NE Ohio and some of the other economically disaffected regions up that way have incredible potential (Buffalo and Syracuse come to mind) but certain people have to be pushed out of the way. Yes, the winters are bad but it snows in Minneapolis as well and they're doing relatively well, considering.

Again and again, it's always the same. Certain people don't want change. They don't want to make the investments in physical infrastructure and primary/secondary education and changing their business culture because some dried up old man feels threatened. They want to be victims and believe me, they are!

Jim Russell said...

Yes, there is some truth in your rants. I've acknowledged those kernels. I'm well aware of the legacy challenges. You also spew a lot of misinformation and ignorance.

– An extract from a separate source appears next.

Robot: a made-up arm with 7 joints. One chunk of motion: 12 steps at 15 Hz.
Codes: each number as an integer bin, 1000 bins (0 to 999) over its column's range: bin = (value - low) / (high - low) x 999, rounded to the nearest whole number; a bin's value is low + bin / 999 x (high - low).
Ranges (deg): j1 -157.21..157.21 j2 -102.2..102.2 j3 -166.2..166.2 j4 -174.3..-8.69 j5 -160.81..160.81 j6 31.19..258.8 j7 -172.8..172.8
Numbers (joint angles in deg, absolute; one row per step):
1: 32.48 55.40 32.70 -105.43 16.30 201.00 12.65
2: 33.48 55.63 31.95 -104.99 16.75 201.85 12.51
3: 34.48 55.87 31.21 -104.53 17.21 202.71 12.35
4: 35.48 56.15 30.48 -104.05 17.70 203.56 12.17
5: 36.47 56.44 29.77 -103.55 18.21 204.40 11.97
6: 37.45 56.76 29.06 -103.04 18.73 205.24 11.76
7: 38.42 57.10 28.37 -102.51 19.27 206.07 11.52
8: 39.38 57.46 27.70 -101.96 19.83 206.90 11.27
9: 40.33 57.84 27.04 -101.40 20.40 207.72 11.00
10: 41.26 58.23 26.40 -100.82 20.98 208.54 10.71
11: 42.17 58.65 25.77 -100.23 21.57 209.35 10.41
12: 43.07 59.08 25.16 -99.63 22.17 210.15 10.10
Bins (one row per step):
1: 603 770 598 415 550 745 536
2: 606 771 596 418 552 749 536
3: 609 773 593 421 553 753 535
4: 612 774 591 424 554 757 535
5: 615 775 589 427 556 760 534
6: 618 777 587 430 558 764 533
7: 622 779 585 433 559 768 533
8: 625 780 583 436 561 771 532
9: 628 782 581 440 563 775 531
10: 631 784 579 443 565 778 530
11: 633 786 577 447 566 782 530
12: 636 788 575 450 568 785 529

To me, you seem small and bitter. You seek out forums to vent and bitch. I hope it is cathartic because for the rest of us, it is only noise.

rootvg said...

http://www.msnbc.msn.com/id/40739464/ns/politics

I thought this wasn't happening!

Anonymous said...

First, when you start a comment with a sentence like, "I'd say you are a lousy communicator," you are a lousy communicator. I am not a troll, I just feel compelled to point that out. It's your post, you are smart enough to defend it without being unkind.

Second, Economic Geography being what it is, I do think there is a case to be made for a more nuanced approach to the data. New grads regularly land in Los Angeles. I live in a neighborhood that is an attractant to the fresh-out-of-film school types. Their parents support them while they call in a few favors and kick start careers with entry level positions in television - the area where most new film grads get traction. Only a small percentage of us are from here, and fewer still are those of that cohort who enjoy gainful employment. Yet, still they come. In droves.

Sometimes those push-pull factors have as much to do with prestige and big dreams as they do economics. They also often share connections to employers that are not geographic, other than nodally - city of orgin to big city. Finally, hiring practices favor the bright-eyed bushy-tailed newies from Oklahoma, especially along gender lines.